Au bout d’une dizaine de minutes, mon travail est terminé. Ma mère est morte. L’enfant est libre. Et je n’aspire plus moi aussi qu’à la liberté. L’envie de courir chez mamie m’enivre aussi fort que les bières que maman buvait. L’enfant vagit de colère. Cette toute petite fille a froid, a faim. Ces sensations, je les connais par cœur, petite sœur. Elles ne me quittent que durant les deux mois d’été. Tu t’apprêtes à devenir une nouvelle moi. Une enfant crucifiée sur l’autel de l’indifférence de ce monde débile et mortifère. Que veux-tu, petit être ? Que je te nourrisse ? Que je te soigne ? Que je te borde ? Crois-tu que je t’emmènerai dans mon lointain ici ? Penses-tu que je vais vouloir partager mon petit coin de paradis alors que j’ai vécu dans cet enfer pendant huit ans ? Que les liens du sang suffisent à m’arracher un tel sacrifice ? Il y a à peine de la place pour moi. Alors toi, qui n’es rien, tu vas le rester. Je t’attrape par un pied, le plus pâle, le plus propre. Je te dépose dans le lavabo et fais couler l’eau tiède. Inutile de te faire souffrir. Je t’offre le ciel en douceur. Lorsque la cuve est pleine, j’arrête le jet. D’une pression presque légère, je plonge ton crâne sous l’eau. Les pleurs cessent. Tes mains se secouent, comme des marionnettes. Un instant, je doute. J’aurais peut-être pu jouer avec toi. Sous l’eau, tu ressembles à une jolie poupée. Mais tu éclabousses ma tenue de sport. Et je ne veux plus de tâche. J’enfonce ta tête un peu plus profondément. J’observe les bulles qui s’échappent et disparaissent à la surface. Le liquide redevient calme et limpide. Je regarde un moment ce corps inerte qui flotte dans la vasque blanche exiguë. Je prends le sac plastique qui nous sert de poubelle et j’engouffre ton corps de nourrisson dedans. Je pense aux coups et aux insultes que tu aurais dû endurer s’il avait vécu. Crois-moi, je te fais un sacré cadeau ! Je descends les escaliers. Au moment de jeter le corps dans les poubelles du bas de l’immeuble, je me ravise. Ma sœur ne mériterait-elle pas une tombe ? Si les voisins la découvraient, comprendraient –ils mon geste ? Pourraient-ils me condamner à rester avec eux ?

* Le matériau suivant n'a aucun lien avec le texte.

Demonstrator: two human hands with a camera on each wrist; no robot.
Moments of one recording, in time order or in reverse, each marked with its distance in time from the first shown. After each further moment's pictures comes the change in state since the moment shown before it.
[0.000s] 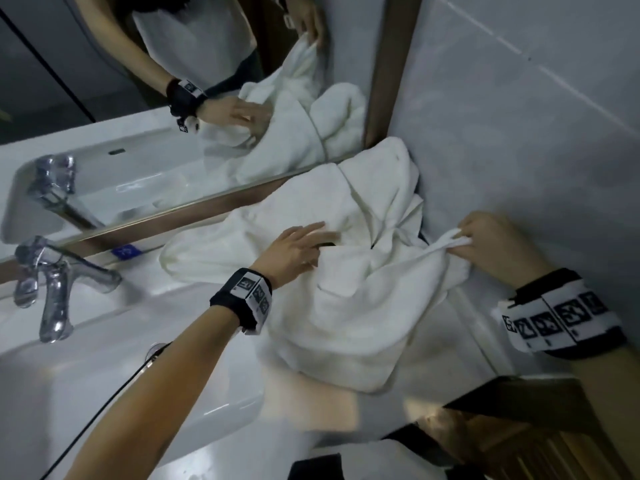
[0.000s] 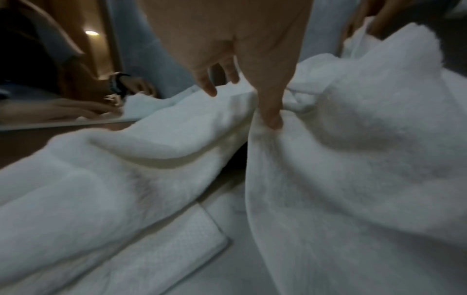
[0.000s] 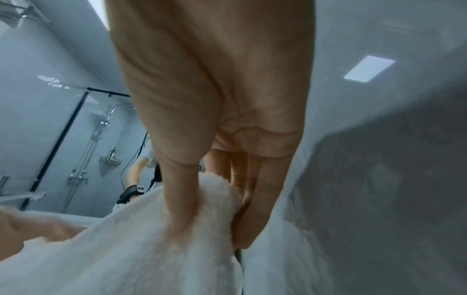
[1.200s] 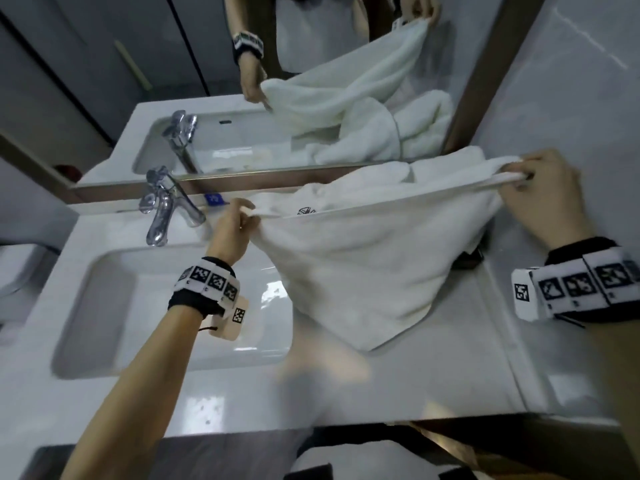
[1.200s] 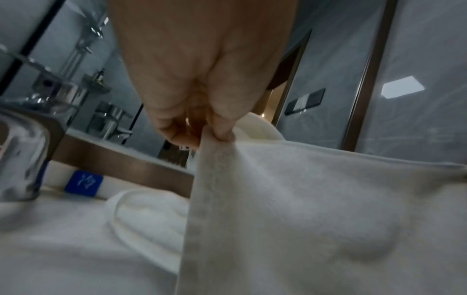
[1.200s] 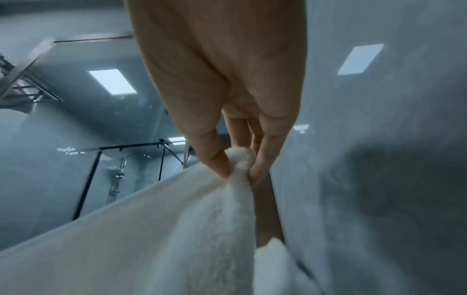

Je poursuis mon chemin en direction de la décharge municipale située le long de la voie ferrée. Accrochée à ma main, le sac se balance. Ma sœur est presque vivante. Elle revit et espère me suivre jusqu’à la gare et rencontrer mamie. Je ne suis pas sûre de la garder avec moi. Je vois passer le train de 19 : 13 qui nous aurait emmené directement à Lille. J’en prendrai un autre. Peut-être plus tard. Lorsque tu ne seras plus là.